(Data section begins)

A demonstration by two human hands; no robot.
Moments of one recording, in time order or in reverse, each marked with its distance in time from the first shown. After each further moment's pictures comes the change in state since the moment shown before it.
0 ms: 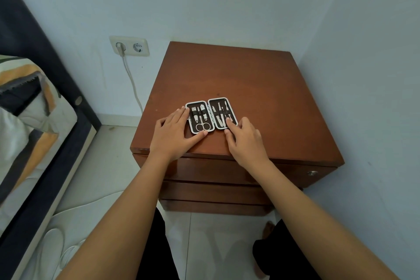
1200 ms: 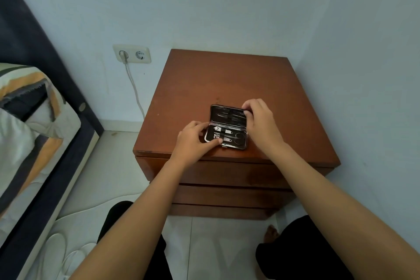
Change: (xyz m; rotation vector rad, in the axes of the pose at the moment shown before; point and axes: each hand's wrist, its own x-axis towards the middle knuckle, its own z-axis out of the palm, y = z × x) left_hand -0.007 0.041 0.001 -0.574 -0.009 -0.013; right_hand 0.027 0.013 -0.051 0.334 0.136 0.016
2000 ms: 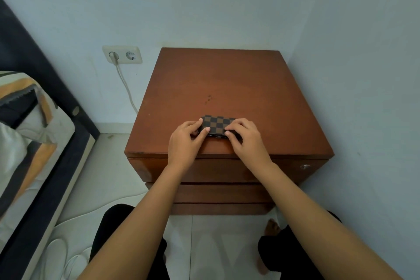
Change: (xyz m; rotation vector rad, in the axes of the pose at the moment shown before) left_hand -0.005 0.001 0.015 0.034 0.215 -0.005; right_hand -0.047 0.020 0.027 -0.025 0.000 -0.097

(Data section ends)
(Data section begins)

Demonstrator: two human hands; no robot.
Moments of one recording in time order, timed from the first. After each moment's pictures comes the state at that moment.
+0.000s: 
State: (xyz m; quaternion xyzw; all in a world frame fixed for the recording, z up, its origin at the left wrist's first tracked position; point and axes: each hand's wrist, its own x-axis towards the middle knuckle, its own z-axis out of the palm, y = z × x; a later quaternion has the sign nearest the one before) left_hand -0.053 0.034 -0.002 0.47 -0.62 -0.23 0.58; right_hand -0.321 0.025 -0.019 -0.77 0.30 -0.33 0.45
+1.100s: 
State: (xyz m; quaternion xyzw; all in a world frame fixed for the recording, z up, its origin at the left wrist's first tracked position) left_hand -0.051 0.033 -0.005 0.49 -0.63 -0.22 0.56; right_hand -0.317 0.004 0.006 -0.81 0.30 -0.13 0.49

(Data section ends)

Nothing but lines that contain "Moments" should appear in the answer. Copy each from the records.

[Task response]
Moments of one recording, in time order or in reverse, each marked with its distance in time from the first shown. After each further moment's pictures comes the change in state since the moment shown before it.
Moments of one recording in time order, timed from the first. After each moment's pictures comes the state at that moment.

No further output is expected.